> WHAT THE TASK ASKS
Copy out exactly the stretch of the listing below that begins at the line containing "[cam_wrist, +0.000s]" and ends at the line containing "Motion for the", and copy nothing outside it.

> DATA TO PROCESS

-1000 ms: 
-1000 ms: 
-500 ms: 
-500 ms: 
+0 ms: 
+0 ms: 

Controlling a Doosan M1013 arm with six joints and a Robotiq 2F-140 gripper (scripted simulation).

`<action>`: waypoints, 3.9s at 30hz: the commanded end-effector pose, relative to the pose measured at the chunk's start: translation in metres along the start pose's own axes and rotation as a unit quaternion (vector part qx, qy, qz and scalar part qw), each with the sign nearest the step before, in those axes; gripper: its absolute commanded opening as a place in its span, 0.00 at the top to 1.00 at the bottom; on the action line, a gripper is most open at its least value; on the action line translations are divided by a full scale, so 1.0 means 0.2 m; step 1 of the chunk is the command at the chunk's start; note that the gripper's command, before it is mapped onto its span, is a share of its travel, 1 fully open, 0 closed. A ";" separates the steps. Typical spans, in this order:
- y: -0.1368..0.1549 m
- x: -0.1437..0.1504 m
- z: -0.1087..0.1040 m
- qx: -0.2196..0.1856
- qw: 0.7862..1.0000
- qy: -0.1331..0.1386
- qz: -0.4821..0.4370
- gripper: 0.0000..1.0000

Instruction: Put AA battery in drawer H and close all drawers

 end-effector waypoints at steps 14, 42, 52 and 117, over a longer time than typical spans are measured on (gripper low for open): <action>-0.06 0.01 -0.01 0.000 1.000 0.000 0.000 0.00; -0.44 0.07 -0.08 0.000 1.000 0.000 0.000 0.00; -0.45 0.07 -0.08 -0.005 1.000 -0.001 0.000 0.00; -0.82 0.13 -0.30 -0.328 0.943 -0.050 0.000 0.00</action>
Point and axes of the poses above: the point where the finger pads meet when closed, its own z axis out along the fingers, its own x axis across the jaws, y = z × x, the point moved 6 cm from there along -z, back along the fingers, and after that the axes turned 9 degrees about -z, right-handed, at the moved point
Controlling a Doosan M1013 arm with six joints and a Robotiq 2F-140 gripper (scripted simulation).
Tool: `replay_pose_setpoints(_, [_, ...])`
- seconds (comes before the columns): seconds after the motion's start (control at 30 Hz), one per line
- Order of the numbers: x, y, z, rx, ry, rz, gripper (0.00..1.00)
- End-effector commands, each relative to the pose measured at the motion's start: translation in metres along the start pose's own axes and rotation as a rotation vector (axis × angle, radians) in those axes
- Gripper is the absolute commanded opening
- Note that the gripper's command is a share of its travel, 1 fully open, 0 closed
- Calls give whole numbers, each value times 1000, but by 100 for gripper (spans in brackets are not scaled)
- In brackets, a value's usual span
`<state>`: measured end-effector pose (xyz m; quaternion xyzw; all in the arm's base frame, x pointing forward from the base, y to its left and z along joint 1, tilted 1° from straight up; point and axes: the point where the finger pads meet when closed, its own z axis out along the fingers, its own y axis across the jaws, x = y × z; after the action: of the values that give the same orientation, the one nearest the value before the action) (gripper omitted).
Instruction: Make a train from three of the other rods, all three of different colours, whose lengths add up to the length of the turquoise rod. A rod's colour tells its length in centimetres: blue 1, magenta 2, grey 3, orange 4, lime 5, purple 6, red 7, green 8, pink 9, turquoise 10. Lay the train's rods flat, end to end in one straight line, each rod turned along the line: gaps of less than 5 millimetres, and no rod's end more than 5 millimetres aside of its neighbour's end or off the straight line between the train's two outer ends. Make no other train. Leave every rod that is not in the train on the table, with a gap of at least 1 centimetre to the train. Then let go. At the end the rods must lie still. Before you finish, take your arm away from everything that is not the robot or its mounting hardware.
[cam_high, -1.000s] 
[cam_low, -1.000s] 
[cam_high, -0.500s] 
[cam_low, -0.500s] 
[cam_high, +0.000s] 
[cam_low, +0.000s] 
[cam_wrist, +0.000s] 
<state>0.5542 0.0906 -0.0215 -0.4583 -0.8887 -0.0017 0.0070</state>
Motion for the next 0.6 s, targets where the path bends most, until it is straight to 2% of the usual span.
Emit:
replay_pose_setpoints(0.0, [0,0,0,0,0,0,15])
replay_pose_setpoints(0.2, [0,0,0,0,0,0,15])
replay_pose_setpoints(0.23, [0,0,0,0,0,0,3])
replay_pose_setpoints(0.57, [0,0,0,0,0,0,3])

> RESPONSE AREA
[cam_wrist, +0.000s] 
<state>0.5542 0.0906 -0.0215 -0.4583 -0.8887 -0.0017 0.0070</state>
Motion for the next 0.6 s, targets where the path bends most, until it is straight to 2% of the usual span.

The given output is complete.